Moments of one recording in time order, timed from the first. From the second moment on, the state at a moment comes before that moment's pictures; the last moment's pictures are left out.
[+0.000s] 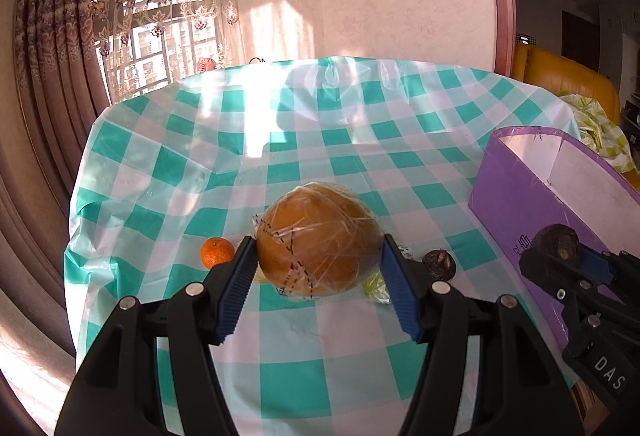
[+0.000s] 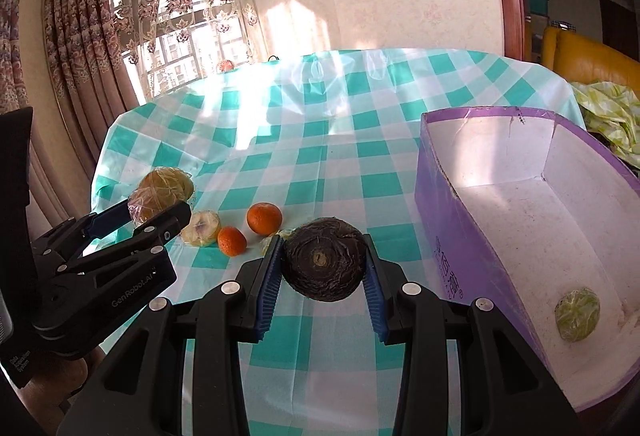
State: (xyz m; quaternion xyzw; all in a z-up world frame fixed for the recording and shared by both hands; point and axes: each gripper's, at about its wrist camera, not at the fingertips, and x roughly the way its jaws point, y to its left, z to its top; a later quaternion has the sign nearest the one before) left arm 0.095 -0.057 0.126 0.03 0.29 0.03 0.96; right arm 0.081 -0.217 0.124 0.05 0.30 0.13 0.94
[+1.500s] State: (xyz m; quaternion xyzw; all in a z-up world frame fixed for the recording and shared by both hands) left arm 0.157 -0.313 0.109 0.22 0.29 -0.23 0.90; right arm 0.129 -0.416 0.102 -0.03 0.37 -0.09 0.92
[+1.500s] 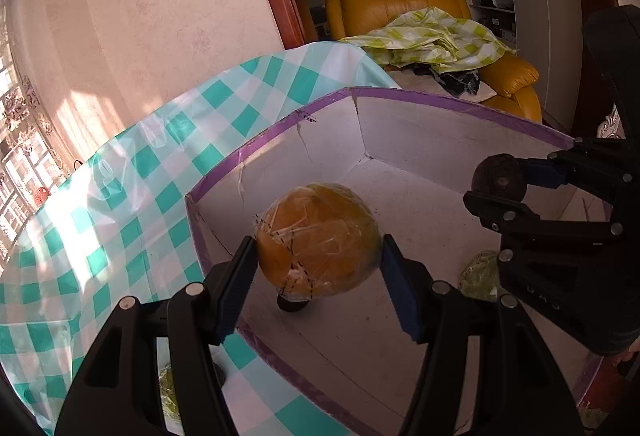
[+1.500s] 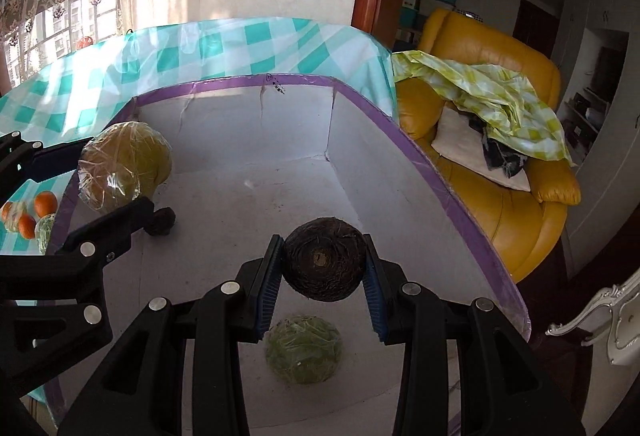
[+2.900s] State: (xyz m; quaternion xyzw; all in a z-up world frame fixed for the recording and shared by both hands) left arm 0.168 -0.339 0.067 0.29 0.42 -0.31 0.80; right arm 0.158 -0.408 0.074 -0.23 0.49 -0.18 0.82
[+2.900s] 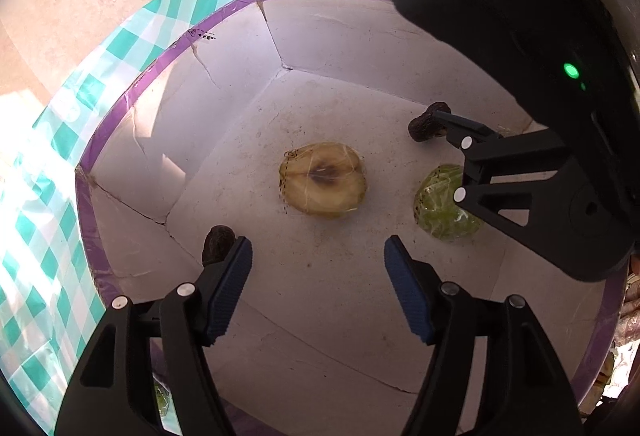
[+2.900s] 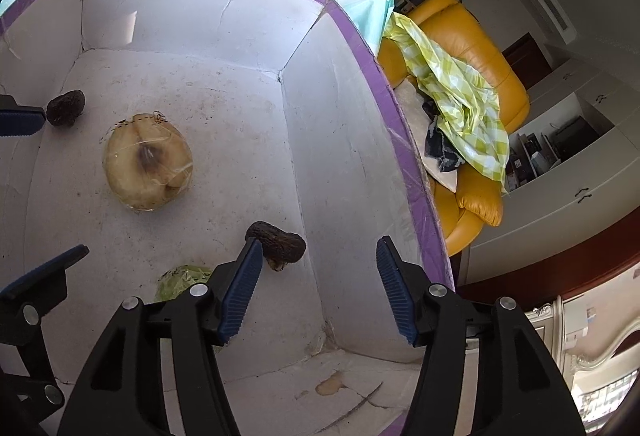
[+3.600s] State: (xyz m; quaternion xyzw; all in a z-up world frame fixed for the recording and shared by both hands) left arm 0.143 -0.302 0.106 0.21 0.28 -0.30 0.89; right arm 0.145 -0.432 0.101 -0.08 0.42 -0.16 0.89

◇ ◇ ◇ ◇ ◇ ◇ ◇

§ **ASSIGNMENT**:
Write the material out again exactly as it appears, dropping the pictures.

§ **ANSWER BELOW**:
Moments of one recording in time order, timed from the first. From the second moment on, the state at a moment comes before that moment's pictures; the last moment's pictures are left out.
[+0.000s] 
[+0.000s] 
State: (xyz m; quaternion xyzw; all in a z-up world frame fixed for the recording and shared by both hands; point and axes: each gripper's, at about its wrist camera, not at the fingertips, and x roughly the way its jaws point, y to its left, z to its top; a later quaternion has the sign nearest the one before) left arm 0.095 -0.057 0.126 0.03 0.29 0.03 0.96; right arm 0.081 -0.217 0.124 0.05 0.30 0.13 0.94
[+1.500s] State: (xyz m; quaternion xyzw; all in a z-up world frame fixed for the recording and shared by both hands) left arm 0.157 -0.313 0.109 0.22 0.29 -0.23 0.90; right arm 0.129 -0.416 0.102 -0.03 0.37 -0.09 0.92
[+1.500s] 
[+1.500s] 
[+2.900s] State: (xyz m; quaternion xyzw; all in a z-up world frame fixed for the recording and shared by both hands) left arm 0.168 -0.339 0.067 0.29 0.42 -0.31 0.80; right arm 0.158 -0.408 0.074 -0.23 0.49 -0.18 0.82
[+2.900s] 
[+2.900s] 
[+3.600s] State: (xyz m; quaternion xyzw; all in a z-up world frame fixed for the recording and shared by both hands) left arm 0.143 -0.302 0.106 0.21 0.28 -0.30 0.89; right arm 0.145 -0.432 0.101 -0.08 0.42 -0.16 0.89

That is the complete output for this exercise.